The branch at the Metro and at the Train Station have a similar sales profile. They make most turnover with handliches Gebäck and herzhafter Snack. By contrast, the branch in the City Center makes most turnover with handliches Gebäck and klassischer Kuchen, followed by Mischbrote.

### Sales differences between branches by month, day of the month and day of the week

In [None]:
# utility function to plot differences in product sales depending on a defined time period
def plot_sales_by_period(product, period, ylim, step):
    """Plot product sales data as boxplot grouped by a specified time period for bakery branches.

    Args:
        product (str): Product name
        period (str): Time period to group by ('day_of_week', 'month', 'year')
        title (str): Plot title
        ylim (int): Upper y-axis limit
        step (int): Step size for y-axis ticks
    """

    fig, (ax1, ax2, ax3) = plt.subplots(1,3, figsize=(10, 4))
    plt.suptitle(f'{product} sales by {period}', fontsize=14)

    ax1 = sns.boxplot(data=sales[(sales.PredictionGroupName==product) & (sales.Branch == 1)], 
                        x=period, y='SoldTurnver', color='red', saturation=0.5, ax=ax1)
    ax1.set_ylabel('Turnover', fontsize=12)
    ax1.set_yticks(ticks=np.arange(0,ylim+1, step))
    ax1.set_xlabel(period)
    ax1.set_title('Metro')

    ax2 = sns.boxplot(data=sales[(sales.PredictionGroupName==product) & (sales.Branch == 2)], 
                        x=period, y='SoldTurnver', color='blue', saturation=0.5, ax=ax2)
    ax2.set_ylabel('Turnover', fontsize=12)
    ax2.set_yticks(ticks=np.arange(0,ylim+1, step))
    ax2.set_xlabel(period)
    ax2.set_title('Center')

    ax3 = sns.boxplot(data=sales[(sales.PredictionGroupName==product) & (sales.Branch == 3)], 
                        x=period, y='SoldTurnver', color='green', saturation=0.5, ax=ax3)
    ax3.set_ylabel('Turnover', fontsize=12)
    ax3.set_yticks(ticks=np.arange(0,ylim+1, step))
    ax3.set_xlabel(period)
    ax3.set_title('Train_Station')
    
    plt.tight_layout()
    plt.show()


### plot by monthly period

In [None]:
plot_sales_by_period(products[1], 'month', 800, 200)

In [None]:
plot_sales_by_period(products[2], 'month', 800, 200)

In [None]:
plot_sales_by_period(products[3], 'month', 1000, 200)

In [None]:
plot_sales_by_period(products[4], 'month', 3000, 500)

In [None]:
plot_sales_by_period(products[5], 'month', 3500, 500)

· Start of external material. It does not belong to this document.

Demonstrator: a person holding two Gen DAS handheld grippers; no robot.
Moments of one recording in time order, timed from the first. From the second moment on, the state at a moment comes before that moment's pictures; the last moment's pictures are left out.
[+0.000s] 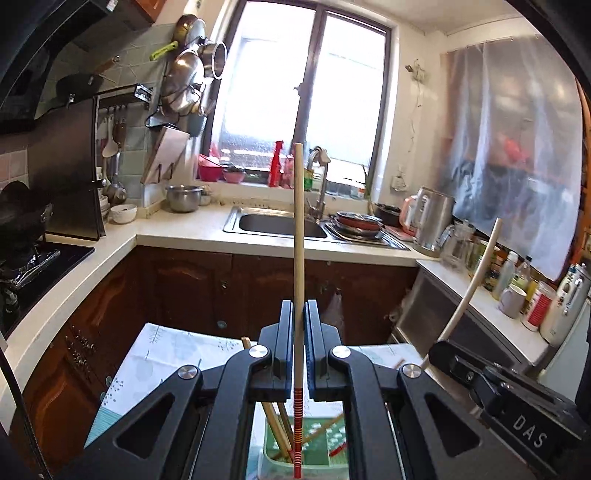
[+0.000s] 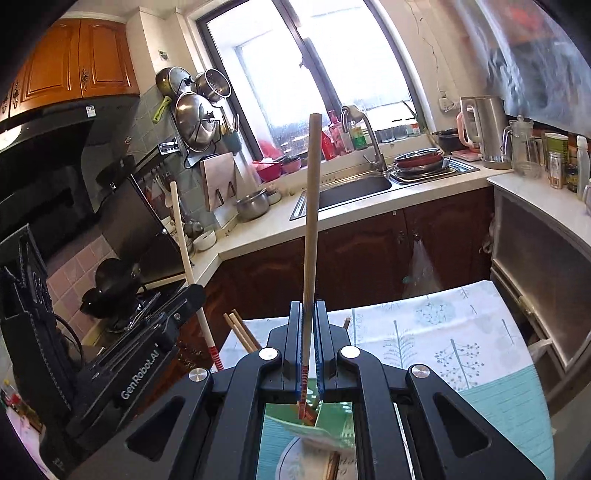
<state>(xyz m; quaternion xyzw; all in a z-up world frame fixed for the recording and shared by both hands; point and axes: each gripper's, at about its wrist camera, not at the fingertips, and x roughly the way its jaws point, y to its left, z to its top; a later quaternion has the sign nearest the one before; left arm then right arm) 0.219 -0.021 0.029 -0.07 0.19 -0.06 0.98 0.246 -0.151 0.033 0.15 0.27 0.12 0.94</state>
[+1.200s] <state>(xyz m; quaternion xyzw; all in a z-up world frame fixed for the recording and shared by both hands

There are some seasonality effects present in the sales data across the different bakery branches. Sales for Mischbrote and Weizenbrötchen tend to be lower in summer. Sales for klassicher Kuchen and handliches Gebäck are higher in spring and autumn as compared to the other seasons. There no clear seasonal differences in the sales for herzhafter Snack.

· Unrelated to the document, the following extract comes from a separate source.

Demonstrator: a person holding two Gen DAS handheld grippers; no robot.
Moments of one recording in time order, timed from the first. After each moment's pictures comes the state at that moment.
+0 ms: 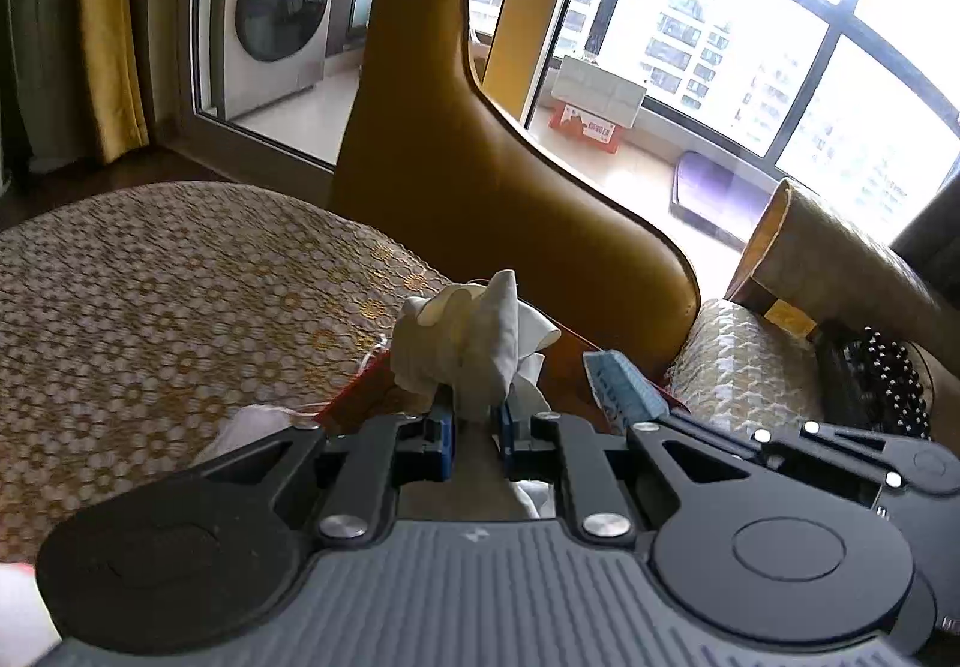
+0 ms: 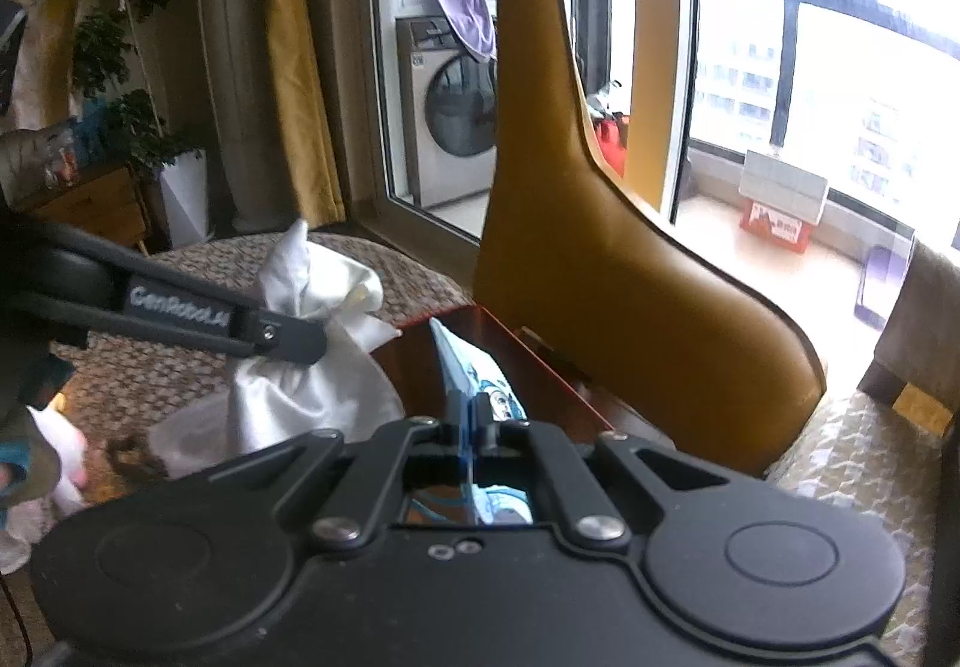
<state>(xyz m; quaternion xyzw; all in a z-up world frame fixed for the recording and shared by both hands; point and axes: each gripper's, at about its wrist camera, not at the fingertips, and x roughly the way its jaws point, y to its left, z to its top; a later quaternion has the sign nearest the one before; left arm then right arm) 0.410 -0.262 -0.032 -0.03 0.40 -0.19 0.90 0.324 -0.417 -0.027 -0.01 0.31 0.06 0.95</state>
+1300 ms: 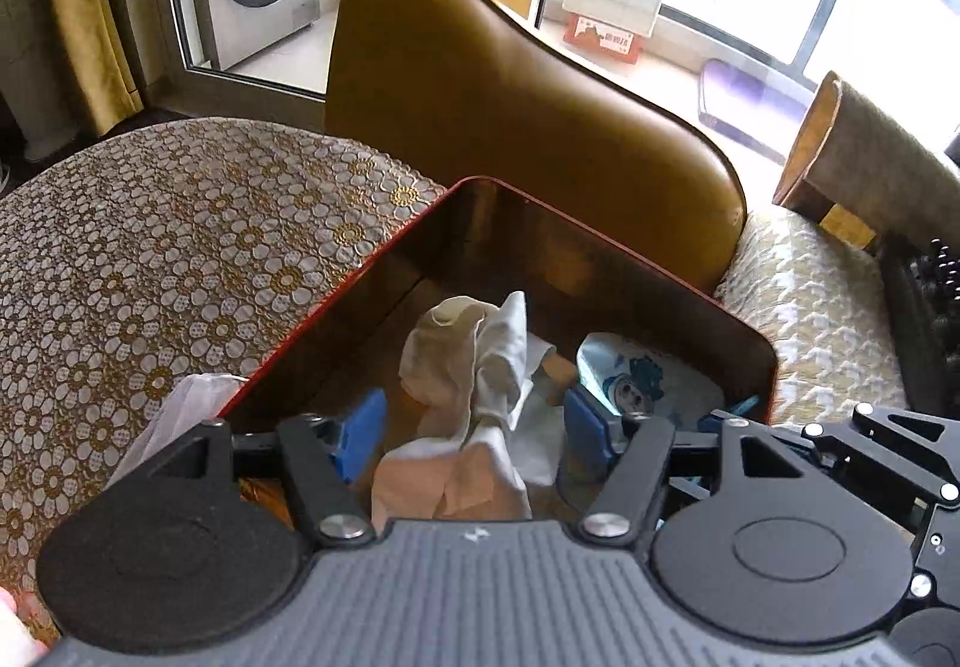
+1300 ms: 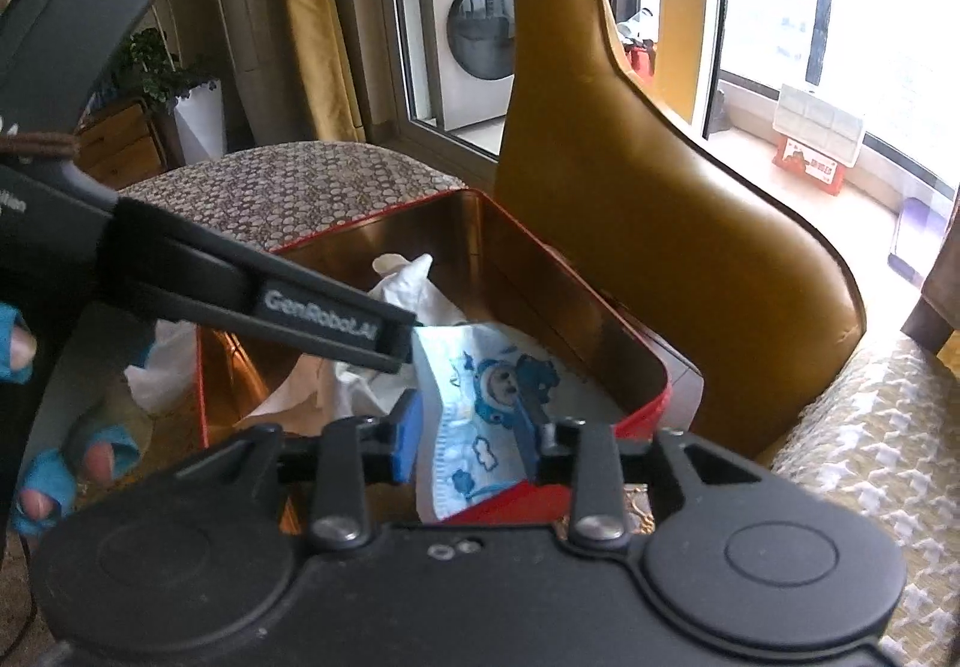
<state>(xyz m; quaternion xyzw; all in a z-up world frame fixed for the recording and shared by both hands) 0.451 -0.311 -0.104 0.03 0.46 -0.18 0.87 0.346 -0.431 -0.061 -0.01 0.37 0.10 0.92</state>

### plot by day of the month

In [None]:
plot_sales_by_period(products[1], 'day_of_month', 800, 200)

In [None]:
plot_sales_by_period(products[2], 'day_of_month', 800, 200)

In [None]:
plot_sales_by_period(products[3], 'day_of_month', 1200, 300)

In [None]:
plot_sales_by_period(products[4], 'day_of_month', 2500, 500)

In [None]:
plot_sales_by_period(products[5], 'day_of_month', 3000, 500)

The sales data to need seem to vary as a function of the day of the month. At least, no clear pattern is distinguishable.

### plot by day of the week

In [None]:
plot_sales_by_period(products[1], 'day_of_week', 800, 200)

In [None]:
plot_sales_by_period(products[2], 'day_of_week', 800, 200)

In [None]:
plot_sales_by_period(products[3], 'day_of_week', 1200, 300)

In [None]:
plot_sales_by_period(products[4], 'day_of_week', 3000, 500)

In [None]:
plot_sales_by_period(products[5], 'day_of_week', 3500, 500)

There are clear differences between branches with respect to daily sales fluctuations across the week. In general, the sales  decrease towards the weekend for the branch located at the Metro and increase for the branch located in City Center. The sales for the branch located at the Train Station appear to be largely constant across the days of the week.